Unfortunately for Coin Controls just after they had gone public the video industry experienced a massive down turn, which dented profits and confidence in the City when profit projections were not met. This was a trying and unhappy time for both David and the company and saw their shares plummet from £1 to 37p overnight, he felt responsible for the loss to the shareholders many of them small local people and friends that had invested in shares, and who could not afford to lose out, in fact it was at this point he wondered if they had done the right thing in going public.
Still not one to give up, Coin Controls carried on backing developments and David even went to the City and explained the situation to institutions, and they then sent in a new chairman whose role would be to hold everything together whilst helping profits recover to a realistic level, this was Bill Houston and a high flier Dr John White of BBA was already on the board. David liked and admired Bill Houston he felt he was a logical chap who did an excellent job for them, and he admitted if ever he were going public again he would try and find a chairman from within the City, as you have to spend a good few years in it to even try to understand it. Rationalisation took place in this time and business areas were targeted back to coin handling products.
David has an ability to attract high powered people as he had done so with Dr John White who was attracted not only to David as a person but who also admired his accomplished product skills, and through Dr John White, David met Bob Morton of Burgess Group and following this meeting a takeover bid was offered and a deal soon struck. One of the reasons for agreement to this takeover was that it was felt it would give tightly held Coin Controls shares more marketability under the Burgess Group banner.
David also felt total comfort and security with Burgess Group and as most of us know talented designers and inventors need to feel they have both of these qualities to carry on with their work.

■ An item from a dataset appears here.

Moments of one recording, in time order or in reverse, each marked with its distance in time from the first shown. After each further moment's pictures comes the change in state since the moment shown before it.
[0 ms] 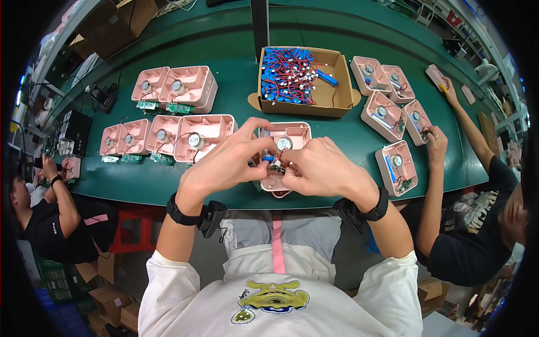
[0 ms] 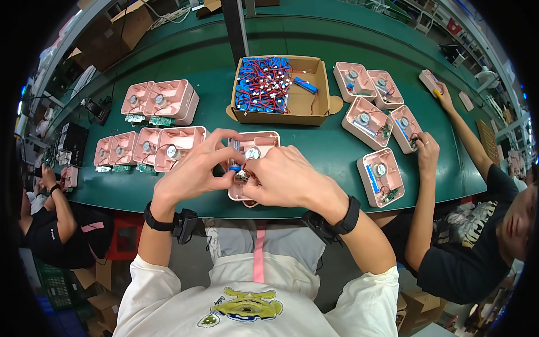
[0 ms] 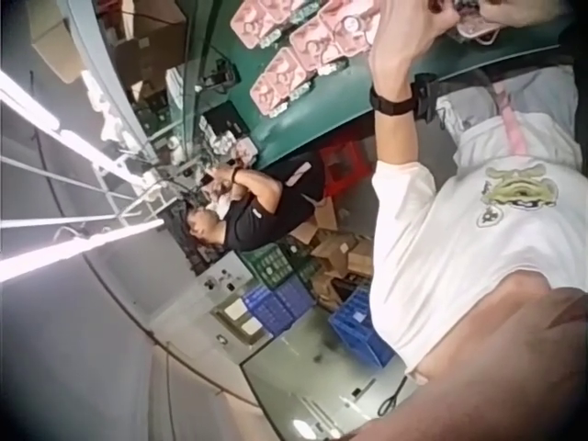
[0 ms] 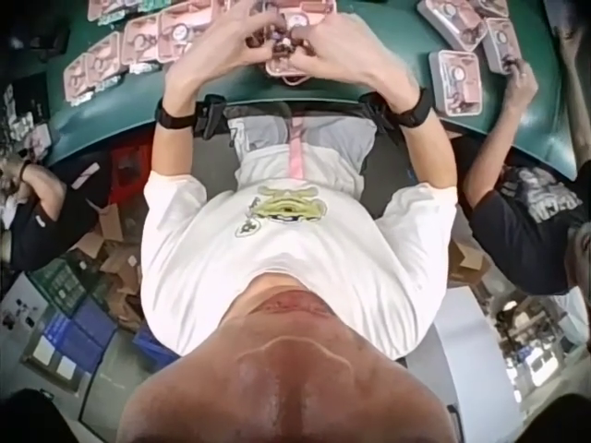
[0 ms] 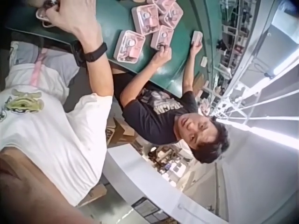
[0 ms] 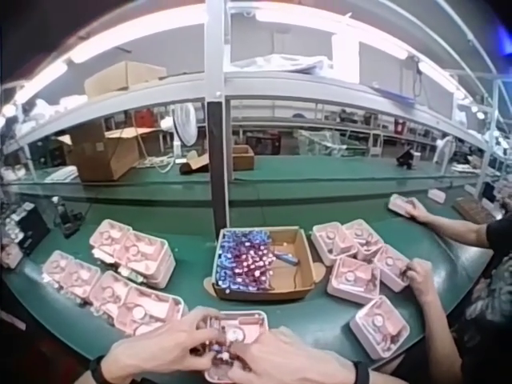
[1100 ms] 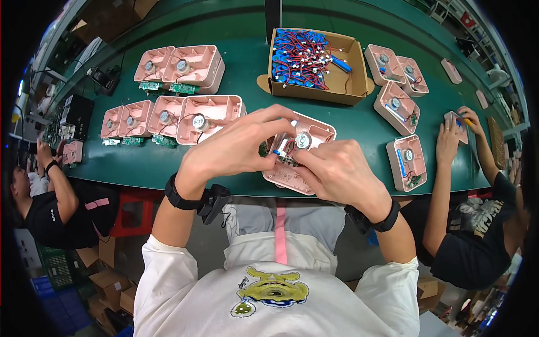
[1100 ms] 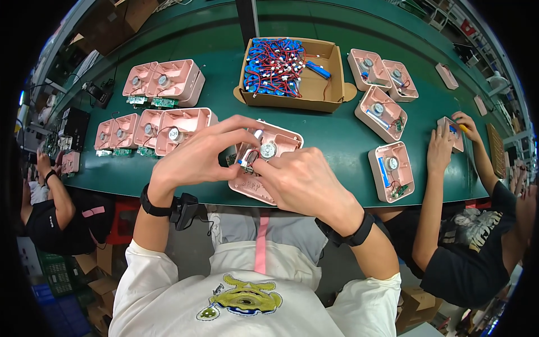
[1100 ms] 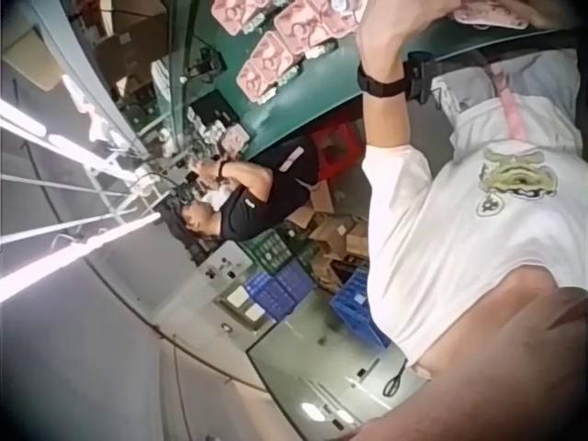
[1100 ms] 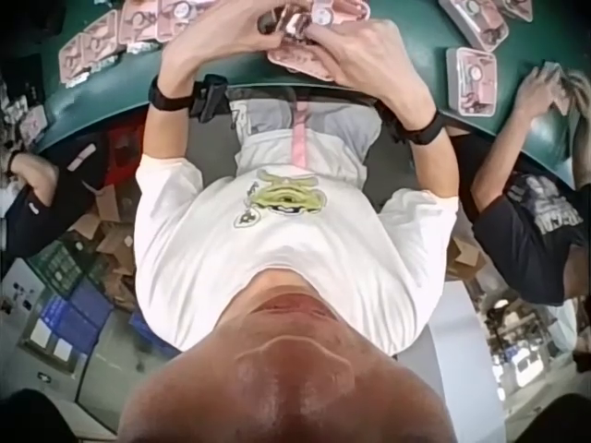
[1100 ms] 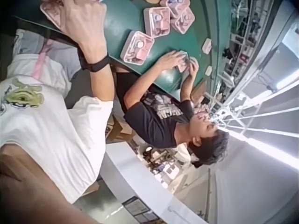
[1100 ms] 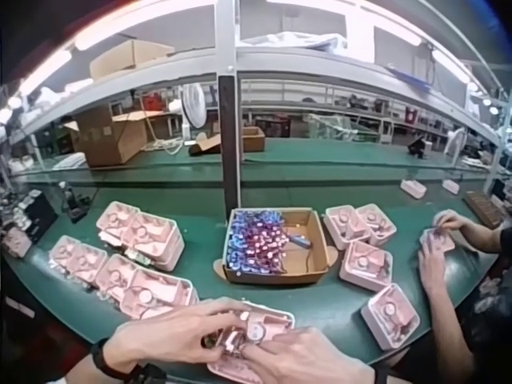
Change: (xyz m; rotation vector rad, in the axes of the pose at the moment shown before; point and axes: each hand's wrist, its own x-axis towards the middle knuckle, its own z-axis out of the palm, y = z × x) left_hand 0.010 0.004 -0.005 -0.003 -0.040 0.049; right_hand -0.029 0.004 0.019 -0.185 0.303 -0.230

Once the deal had been signed, sealed and delivered Bill Houston left and was genuinely sad to go but his job had been superseded with the takeover, Bill had entered Coin Controls on a purely professional basis but when he left he went as a friend, quite different from the hardnosed City man that had entered the company.
Despite the fact that two of David’s partners took their money once the takeover had been completed, he felt an emotional attachment and this was far too strong for David to even consider taking his money, so he stayed and took a seat on the Burgess Group board, and he didn’t sell any of his shares and this made him one of the largest individual shareholders in the Burgess Group, and since the takeover Coin Controls had raced ahead and so had the shares!!
The development and design of their S10 mechanism had achieved great success for them, and a huge order from the Post Office justified the costs of tooling up for this mechanism these costs over the years were repaid over and over again. Such was the success of the S10 coin mechanism, coin hoppers and coin doors followed by another of their great success stories; the Sentinel.
Over the years Coin Controls had created numerous subsidiary companies many of which were now owned by their managers, still keeping a few for themselves, and many independent companies in the north of England in the same field owe their existence to the original industry of David Bellis. Operating was originally tackled by Jimmy Horrocks’s connection both with Sheffield Automatics and Salford Automatics and these ran side by side for many years despite the fact that Jimmy was in semi retirement. Semi retirement or not he was always available to the company and gave them general support and also had a great knowledge of the world, Jimmy was the dealmaker and if a deal had to be struck it was always Jimmy that David called for.